--- Assignment ---
Copy out the lines of the material that include the string "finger".

--- Listed records ---
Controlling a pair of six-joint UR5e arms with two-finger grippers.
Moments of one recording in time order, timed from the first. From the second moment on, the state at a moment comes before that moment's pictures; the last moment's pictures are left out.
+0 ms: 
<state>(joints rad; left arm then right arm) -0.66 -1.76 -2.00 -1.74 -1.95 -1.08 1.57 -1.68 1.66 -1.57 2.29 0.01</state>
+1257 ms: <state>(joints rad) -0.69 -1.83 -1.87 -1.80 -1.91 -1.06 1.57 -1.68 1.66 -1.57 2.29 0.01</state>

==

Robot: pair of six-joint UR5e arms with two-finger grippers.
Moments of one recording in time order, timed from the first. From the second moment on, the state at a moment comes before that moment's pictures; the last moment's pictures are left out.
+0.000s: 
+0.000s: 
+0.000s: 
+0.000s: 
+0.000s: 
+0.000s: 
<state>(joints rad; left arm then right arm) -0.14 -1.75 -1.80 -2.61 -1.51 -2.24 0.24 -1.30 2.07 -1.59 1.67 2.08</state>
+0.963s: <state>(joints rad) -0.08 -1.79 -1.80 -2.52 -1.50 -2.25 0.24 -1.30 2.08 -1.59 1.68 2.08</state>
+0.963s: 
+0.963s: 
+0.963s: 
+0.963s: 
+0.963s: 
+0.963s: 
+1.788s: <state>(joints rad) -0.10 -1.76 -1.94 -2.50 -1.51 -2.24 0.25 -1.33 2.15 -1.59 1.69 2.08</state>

--- Result of this task ---
Controlling a pair of six-joint UR5e arms with two-finger grippers.
Robot: pair of six-joint UR5e arms with two-finger grippers.

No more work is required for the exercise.